In the analysis of P-waves, it is very difficult to distinguish whether the P-wave reaches the accelerometers directly through the soil, which is preferred, or if it enters the probe rod at some distance above the geophones. In the latter case, the wave would travel through the rods at a higher velocity, leading to errors in picking the first arrival. This issue has been observed and described by [18]. For this reason, the evaluation of P-waves was not included in the results.

During the pile driving, a slight uplift of the adjacent terrain occurred. This effect would be interesting to observe and measure using the laser scan method as specified in [49]; subsequently, these results could be used and validated with numerical simulations.

5. Conclusions

The results of the SCPT investigations conducted at the given site appear to be valid, yielding relatively good outcomes based on the comparison of shear wave velocities at different intervals. However, since the analyses in this study were based on investigations from a single location, it cannot be stated that the results are equally valid and accurate for all soil types and various conditions.

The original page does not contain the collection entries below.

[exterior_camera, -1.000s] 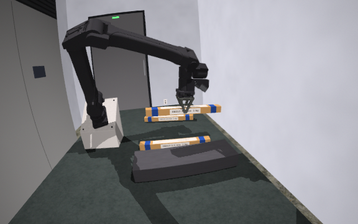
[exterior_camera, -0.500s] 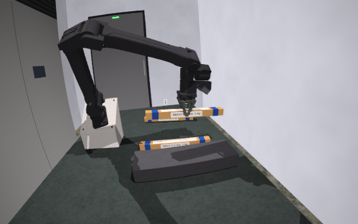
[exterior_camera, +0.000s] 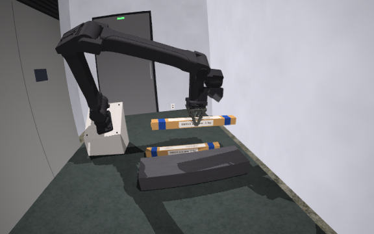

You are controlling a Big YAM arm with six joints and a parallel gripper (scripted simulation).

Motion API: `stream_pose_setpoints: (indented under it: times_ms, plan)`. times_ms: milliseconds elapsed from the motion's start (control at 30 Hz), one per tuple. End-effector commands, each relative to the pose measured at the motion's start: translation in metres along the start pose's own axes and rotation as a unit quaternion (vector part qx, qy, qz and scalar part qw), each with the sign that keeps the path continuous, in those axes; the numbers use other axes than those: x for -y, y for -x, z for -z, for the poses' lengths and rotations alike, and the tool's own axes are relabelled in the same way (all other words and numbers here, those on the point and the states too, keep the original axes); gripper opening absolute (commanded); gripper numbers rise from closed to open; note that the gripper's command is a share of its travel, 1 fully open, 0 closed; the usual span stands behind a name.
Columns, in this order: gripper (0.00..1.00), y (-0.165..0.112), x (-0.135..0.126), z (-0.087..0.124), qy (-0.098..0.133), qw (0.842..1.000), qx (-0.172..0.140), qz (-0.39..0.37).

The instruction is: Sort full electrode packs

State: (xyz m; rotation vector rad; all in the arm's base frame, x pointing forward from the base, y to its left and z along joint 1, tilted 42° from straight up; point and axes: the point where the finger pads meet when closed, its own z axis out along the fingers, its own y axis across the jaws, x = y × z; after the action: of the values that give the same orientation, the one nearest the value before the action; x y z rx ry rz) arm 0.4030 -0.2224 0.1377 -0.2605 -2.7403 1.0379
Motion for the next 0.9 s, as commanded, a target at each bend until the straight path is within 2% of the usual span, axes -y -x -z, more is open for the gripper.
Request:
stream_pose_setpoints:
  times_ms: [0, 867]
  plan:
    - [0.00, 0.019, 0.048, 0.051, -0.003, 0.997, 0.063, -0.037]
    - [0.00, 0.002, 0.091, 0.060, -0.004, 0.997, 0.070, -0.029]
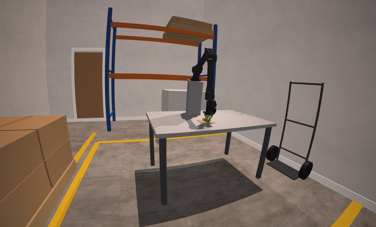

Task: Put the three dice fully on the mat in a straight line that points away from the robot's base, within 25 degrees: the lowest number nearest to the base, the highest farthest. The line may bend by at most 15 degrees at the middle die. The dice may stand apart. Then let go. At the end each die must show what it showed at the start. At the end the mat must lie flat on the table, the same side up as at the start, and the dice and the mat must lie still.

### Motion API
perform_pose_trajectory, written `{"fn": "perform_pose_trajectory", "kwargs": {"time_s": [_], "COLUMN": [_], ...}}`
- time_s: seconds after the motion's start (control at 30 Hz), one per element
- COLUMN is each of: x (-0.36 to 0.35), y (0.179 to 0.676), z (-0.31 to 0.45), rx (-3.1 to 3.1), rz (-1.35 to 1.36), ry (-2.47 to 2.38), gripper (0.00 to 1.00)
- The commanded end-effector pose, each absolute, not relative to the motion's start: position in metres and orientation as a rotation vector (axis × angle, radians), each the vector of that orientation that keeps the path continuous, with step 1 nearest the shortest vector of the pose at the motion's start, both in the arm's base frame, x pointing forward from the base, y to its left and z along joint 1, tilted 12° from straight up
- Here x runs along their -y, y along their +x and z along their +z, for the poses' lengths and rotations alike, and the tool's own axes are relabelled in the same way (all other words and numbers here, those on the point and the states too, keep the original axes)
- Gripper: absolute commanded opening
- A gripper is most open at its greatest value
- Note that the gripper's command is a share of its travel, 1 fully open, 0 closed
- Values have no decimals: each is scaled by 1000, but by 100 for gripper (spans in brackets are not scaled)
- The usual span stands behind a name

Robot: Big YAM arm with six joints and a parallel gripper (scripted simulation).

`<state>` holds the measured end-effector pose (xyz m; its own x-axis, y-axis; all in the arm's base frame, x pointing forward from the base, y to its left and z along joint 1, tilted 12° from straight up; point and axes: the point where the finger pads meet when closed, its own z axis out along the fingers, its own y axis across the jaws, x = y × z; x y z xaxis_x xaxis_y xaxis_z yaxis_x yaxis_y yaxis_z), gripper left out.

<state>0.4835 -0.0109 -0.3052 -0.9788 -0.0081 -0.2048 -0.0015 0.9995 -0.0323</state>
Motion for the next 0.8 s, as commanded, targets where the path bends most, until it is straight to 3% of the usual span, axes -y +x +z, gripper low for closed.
{"fn": "perform_pose_trajectory", "kwargs": {"time_s": [0.0, 0.77], "x": [7, 8], "y": [479, 483], "z": [-311, -315], "rx": [-2938, -2932], "rz": [-45, -45], "ry": [-7, -7], "gripper": [20, 20]}}
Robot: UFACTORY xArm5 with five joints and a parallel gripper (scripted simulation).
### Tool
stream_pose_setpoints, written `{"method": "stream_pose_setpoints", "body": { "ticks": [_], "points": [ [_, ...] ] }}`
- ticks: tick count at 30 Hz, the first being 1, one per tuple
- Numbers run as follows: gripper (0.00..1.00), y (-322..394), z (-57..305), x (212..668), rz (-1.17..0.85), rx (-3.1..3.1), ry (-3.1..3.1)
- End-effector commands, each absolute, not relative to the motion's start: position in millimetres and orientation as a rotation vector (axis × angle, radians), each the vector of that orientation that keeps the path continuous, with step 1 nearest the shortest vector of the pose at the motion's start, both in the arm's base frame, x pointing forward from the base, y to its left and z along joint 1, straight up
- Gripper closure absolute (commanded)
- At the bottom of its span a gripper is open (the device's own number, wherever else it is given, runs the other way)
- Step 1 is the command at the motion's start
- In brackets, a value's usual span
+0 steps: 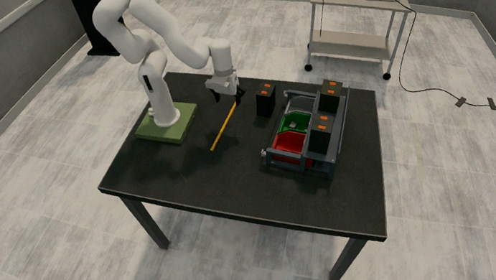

To thoroughly examine how well SCPT measures the specified parameters, a setup similar to this study could be used while incorporating a greater variety of soil types. It would also be interesting to see the results of a similar measurement of the installation effect for other types of pile technology and in different types of soil.

SCPTu is a faster and less invasive method than traditional laboratory tests. It provides continuous measurements with high resolution compared to traditional point sampling. It helps in the analysis of seismic wave propagation in the subsoil, from which it is possible to obtain deformation characteristics of the soil, necessary for innovative methods of assessing structures, and appears to be a suitable method for controlling the quality of earthworks.

Some calculation methods include precise constants in the CPT-based pile response calculation. Often, much of this precision is not justified and supported by measurements. It would be interesting to compare the results of determining the bearing capacity or settlement of the pile using the results before and after the driving process.

The disadvantage of this study is the limited number of tests performed, and it would be appropriate to support these data with more measurements and then subject the data to statistical analysis, which would make the study more robust.